The equilibrium and dynamical cumulants of QCD chiral order parameter with parametric Landau free energy

TL;DR

This paper models fluctuations of the QCD chiral order parameter near the critical point using a parametric Landau free energy, analyzing both equilibrium and dynamical behaviors, including memory effects and non-monotonic structures.

Contribution

It introduces a parametric Landau free energy approach to study equilibrium and dynamical cumulants of the QCD chiral order parameter near the critical point.

Findings

Discontinuity in the order parameter becomes a smooth crossover in finite systems.

Quartic cumulant $4$ is negative near the phase transition line.

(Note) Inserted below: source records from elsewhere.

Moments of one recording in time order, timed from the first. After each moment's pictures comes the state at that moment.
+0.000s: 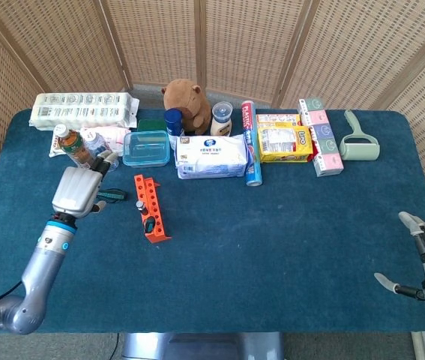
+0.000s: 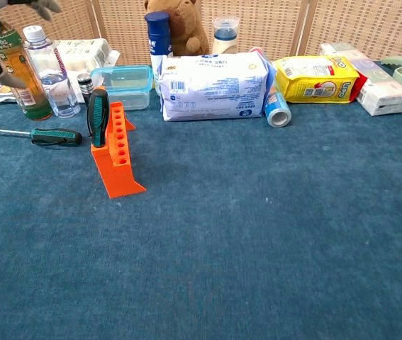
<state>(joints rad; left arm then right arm) -0.71 -1.24 -0.14 -1.77 0.99 1.22 0.59 0.03 -0.94 0.05 -1.78 -1.59 1.56 0.35</state>
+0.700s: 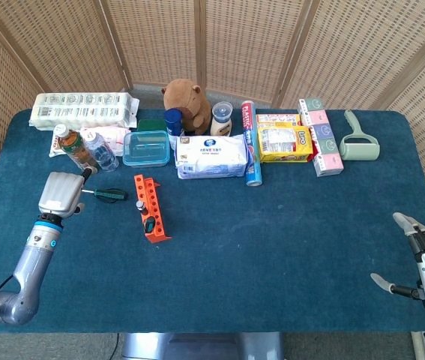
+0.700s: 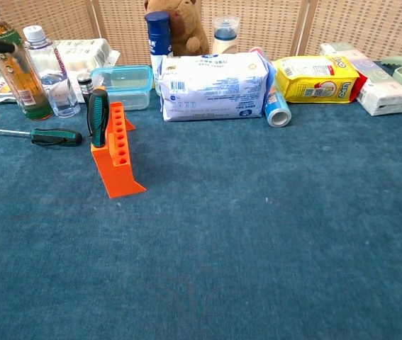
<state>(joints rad) -0.65 -1.35 -0.11 -1.48 1.02 1.14 0.47 0.04 -0.95 0.04 -1.79 -1.59 1.54 0.32</state>
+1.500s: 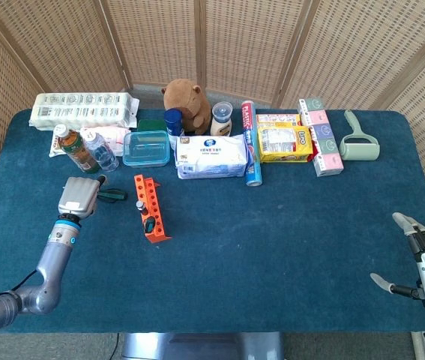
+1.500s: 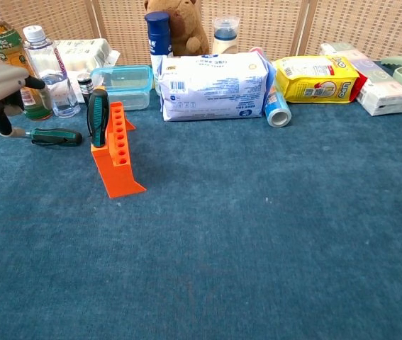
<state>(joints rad) -0.69 -1.51 -0.14 -1.31 0.95 1.03 0.53 0.04 -0.95 0.04 -1.78 -1.59 1.54 0.33</state>
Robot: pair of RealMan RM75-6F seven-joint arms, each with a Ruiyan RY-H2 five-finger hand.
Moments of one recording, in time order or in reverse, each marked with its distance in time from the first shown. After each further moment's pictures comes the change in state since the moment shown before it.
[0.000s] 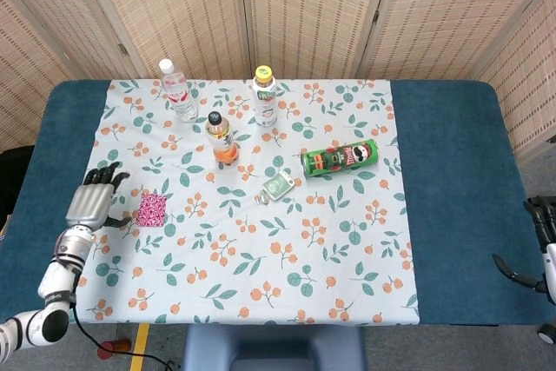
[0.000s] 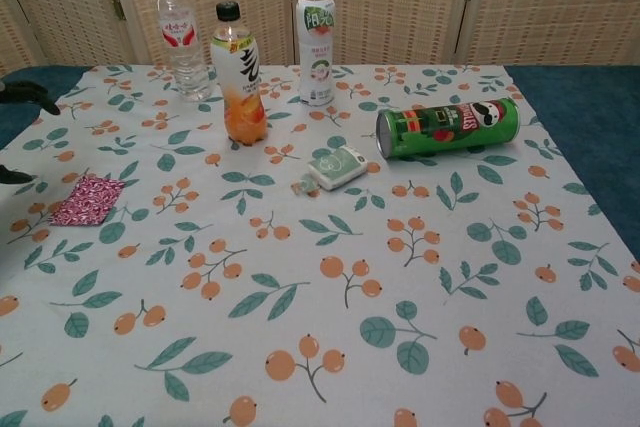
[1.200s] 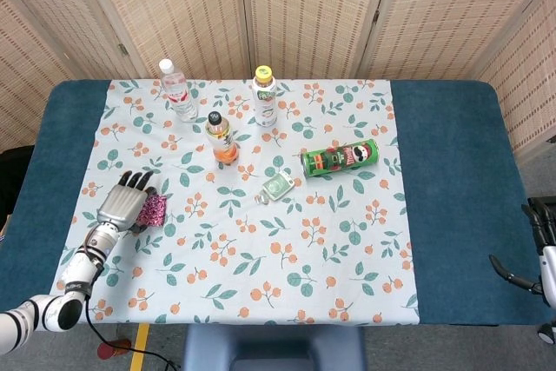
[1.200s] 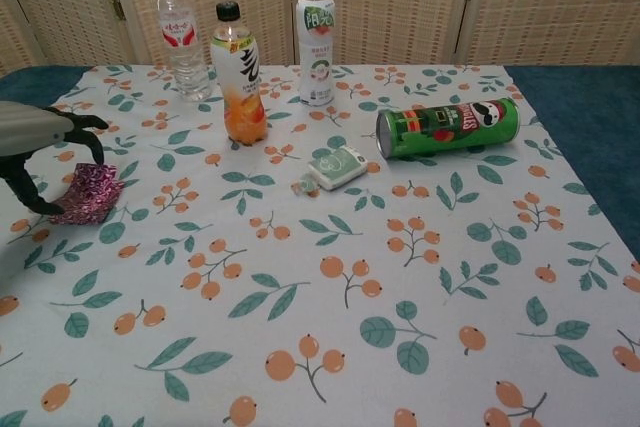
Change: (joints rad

Dynamical cumulants exhibit strong memory effects and non-monotonic behavior.

Abstract

By linearly parameterizing the QCD Landau free energy near the critical point in the baryon chemical potential and temperature plane, we study the fluctuations of the QCD chiral order parameter field (the $\sigma$ field) in the equilibrium case and dynamical phase transition, respectively. By setting the system size to the typical size of the QGP fireball ($\approx 10^3$ fm$^3$), we show that in the equilibrium case, the discontinuity of the order parameter in the first order phase transition region is replaced by smooth crossover, and the corresponding fluctuations are broadened. Meanwhile, the quartic cumulant $\kappa_4$ of the $\sigma$ field is generally negative near the phase transition line. We further derive the dynamical evolution of the QCD Landau free energy in the Fokker-Plank framework, based on which we deduce the dynamical cumulants of the $\sigma$ field. Assuming the temperature decreases as a known function of time, we numerically evaluate the dynamical cumulants and confirm that the cumulants present clear memory effects. Moreover, the memory effects on the first order phase transition side is stronger than that on the crossover side, and the dynamical cumulants at the hypothetical freeze-out line present rich non-monotonic structures.